彼女の思惑通り、俺はしばらくの間要領を得ない言葉を羅列をすることしかできなかった。
だが、頭に浮かんだまま、咄嗟に
「一緒に村に帰ろう。今からでも、お父上に事情を話せばきっと大丈夫だ」
と言った途端、アデラの顔が引きつり、嫌悪の形相を帯びた。
「絶対に嫌。なんなの急に」
「頼むから」
俺は思わず手袋をしているアデラの手を取ったが、すげなく振り払われる。
「……心配しなくても、この街での名前は変えてる。あの家との関わりなんて、もう分かりやしないわよ」
アデラは、俺が婚家の名誉が傷付くのを恐れているとでも思っているらしい。
「そんなことを言ってるんじゃない。ただ俺は……」
喉が詰まったように声が出ない。古ぼけたテーブルの木目を見つめながら、俺は絞り出すように言った。
「俺は、君は村を離れさえすれば、幸せになるのだと思っていた」
なんの根拠もなくそう信じていた。だからこそアデラが突然いなくなった時も、探す必要などないと思ったのだ。
しばらくの間どちらも声を上げなかったが、そのうち、前から彼女の平坦な声が聞こえてきた。
「勘違いしないで欲しいのだけど。私は別に、幸せになるために村を出た訳じゃない。ただ……」
アデラは、いっそ面倒臭そうにため息をついた。
「なにも気づかないあなたの間抜け面を見るのが、耐えられなくなっただけ」
その声は弱々しく、少し前まで辺りを漂っていた煙草の煙と一緒になって、溶けて消えた。
彼女は間抜けというが、昔の俺だって本当は気づいていた。
村の大人たちがアデラを遠巻きにする理由も。
姉である彼女ではなく、妹のフレヤの夫となる者が領地を継ぐ訳も。
なぜアデラの金色の髪や深い青の目が、彼女の家族の誰とも違うのかも。
昔は社交的だったと噂に聞く彼女たちの母親は、今では滅多に人前に姿を現さない。
「あなたが一番嫌がること、言ってあげるわ、エディ」
出し抜けに、カタリと椅子が動く音がした。顔を上げると、アデラが立ち上がり、にっこりと笑っている。
再会してから、今までで一番懐かしさを覚えた。そういえば俺をいじめる時、彼女はいつもこんな顔をしていた。

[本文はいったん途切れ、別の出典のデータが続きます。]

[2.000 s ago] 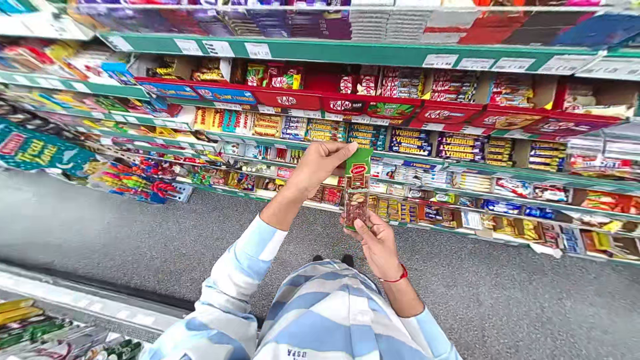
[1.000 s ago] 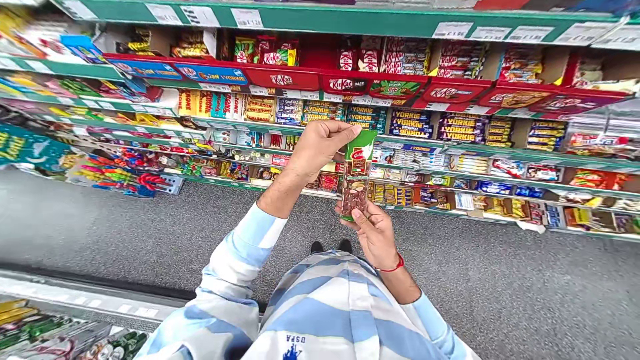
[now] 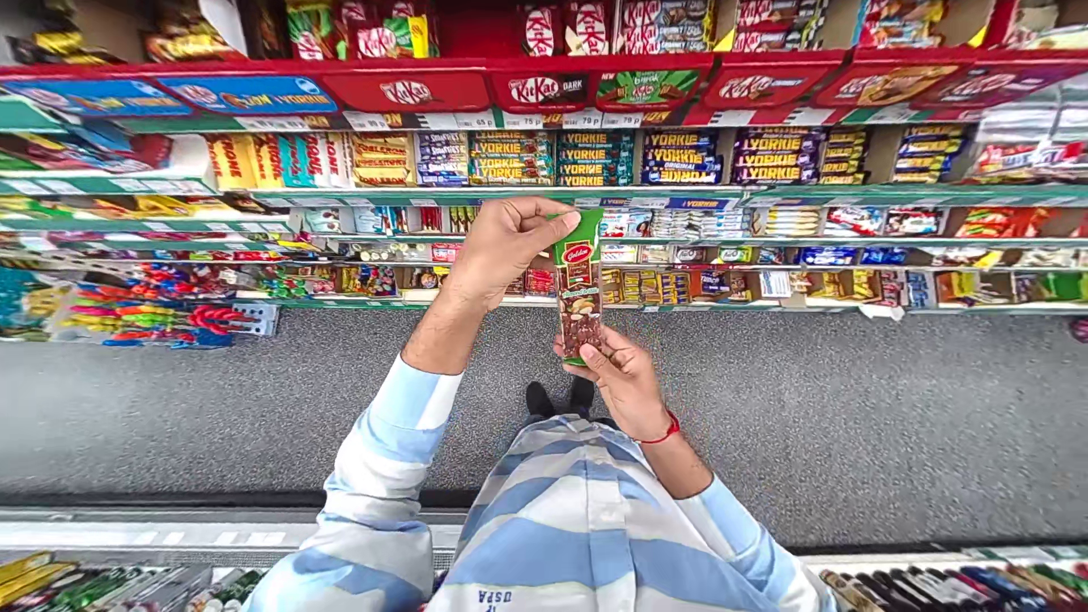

アデラは突然俺の胸ぐらを掴み、顔を無理やり引き寄せると、耳元に赤い唇を寄せた。
「私、あなたのことがすき」
彼女は呪うように「ずっと」と言った。
「覚えていて」
言うだけ言って、何事もなかったかのように澄ました顔で椅子に座った。
彼女の言葉は、効きの遅い毒みたいに俺の体を巡っていく。
こんなのはフェアじゃない。今、彼女が俺を傷つけたのと同じくらい、俺も彼女を傷つける権利があるはずだ。
そう思った俺は、石になったように重い口を無理やり開いた。
「俺は」
一度声を出すと、口は意外と滑らかに動いた。
「君のことが大嫌いだよ」
煙草の苦さがいまさら移ったように、喉の奥がヒリつく。
「知ってる。だからなんなの」
彼女は鼻で笑った。
俺の決死の抵抗など、彼女にとっては芥子粒ほどの傷にもならないらしい。
アデラと別れ街を出た。
村への帰り道、とりわけ日当たりの良さそうな場所で、リリッカの花の蕾が膨らんでいるのを見つけた。もうじき春が来るだろう。